Version-Release number of selected component (if applicable):
3.11
Most certainly 4.4 is also affected...

How reproducible:
Always

Steps to Reproduce:
1. oc new-project test-filter
2. oc new-app openshift/hello openshift
3. oc scale dc/hello openshift
4. oc new-app httpd
5. ssh to the node using the httpd pod
6. nsenter the httpd pod net namespace (nsenter -n -t <pid>)
7. echo "GET http://<svc ip>:<svc port>" | /tmp/vegeta attack -duration=5s | tee results.bin | /tmp/vegeta report

Actual results:
$ sudo nsenter -n -t 3978
# echo "GET http://172.30.239.59:8080" | /tmp/vegeta attack -duration=5s | tee results.bin | /tmp/vegeta report
Requests      [total, rate, throughput]    250, 50.20, 0.00
Duration      [total, attack, wait]        21.046354763s, 4.979783809s, 16.066570954s
Latencies     [mean, 50, 90, 95, 99, max]  7.281432594s, 7.915426174s, 17.769387549s, 17.919384172s, 18.019570465s, 18.03946945s
Bytes In      [total, mean]                0, 0.00
Bytes Out     [total, mean]                0, 0.00
Success       [ratio]                      0.00%
Status Codes  [code:count]                 0:250  
Error Set:
Get http://172.30.239.59:8080: dial tcp 0.0.0.0:0->172.30.239.59:8080: connect: no route to host


Expected results:
I created an iptables rule in the pod's net namespace to compare timing.
$ sudo nsenter -n -t 3978
# iptables -A OUTPUT -d 172.30.239.59/32 -p tcp -m comment --comment "telar/hello-openshift:8080-tcp has no endpoints" -m tcp --dport 8080 -j REJECT --reject-with icmp-port-unreachable
# echo "GET http://172.30.239.59:8080" | /tmp/vegeta attack -duration=5s | tee results.bin | /tmp/vegeta report
Requests      [total, rate, throughput]    250, 50.20, 0.00
Duration      [total, attack, wait]        5.981782675s, 4.979960498s, 1.001822177s
Latencies     [mean, 50, 90, 95, 99, max]  1.0017498s, 1.001660707s, 1.001843035s, 1.002594677s, 1.003528148s, 1.005008586s
Bytes In      [total, mean]                0, 0.00
Bytes Out     [total, mean]                0, 0.00
Success       [ratio]                      0.00%
Status Codes  [code:count]                 0:250  
Error Set:
Get http://172.30.239.59:8080: dial tcp 0.0.0.0:0->172.30.239.59:8080: connect: connection refused

When adding the rule we can see a much much better performance refusing the connections.

Additional info:
1- I'm using vegeta which we don't support because it's what the customer provided, we can probably use ab (apache benchmark) instead.
2- We need to actually check the impact on /proc/sys/net/ipv4/icmp_msgs_burst
3- Reject is only accepted in the filter table, so I'm not quite sure how to better implement this, perhaps doing a DNAT to the service IP fixes it but I'd need to check.

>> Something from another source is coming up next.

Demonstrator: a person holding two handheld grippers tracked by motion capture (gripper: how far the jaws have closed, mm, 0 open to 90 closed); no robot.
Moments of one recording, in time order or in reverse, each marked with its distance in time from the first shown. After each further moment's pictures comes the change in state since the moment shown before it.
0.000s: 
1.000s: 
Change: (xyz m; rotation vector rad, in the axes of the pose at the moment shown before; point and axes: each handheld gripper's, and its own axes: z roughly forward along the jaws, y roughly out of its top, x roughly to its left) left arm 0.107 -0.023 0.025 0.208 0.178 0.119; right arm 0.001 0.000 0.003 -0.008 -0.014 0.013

Comment 1 Casey Callendrello 2019-12-12 14:42:48 UTC
This is a known upstream bug; https://github.com/kubernetes/kubernetes/pull/72534 is the fix. That's in v1.14. We could backport that if there's demand.

Comment 2 Juan Luis de Sousa-Valadas 2019-12-23 11:49:47 UTC
Customer closed the case and has not requested for it to be backported.

If one customer needs this we can backport it, but I'm closing this if nobody requests it.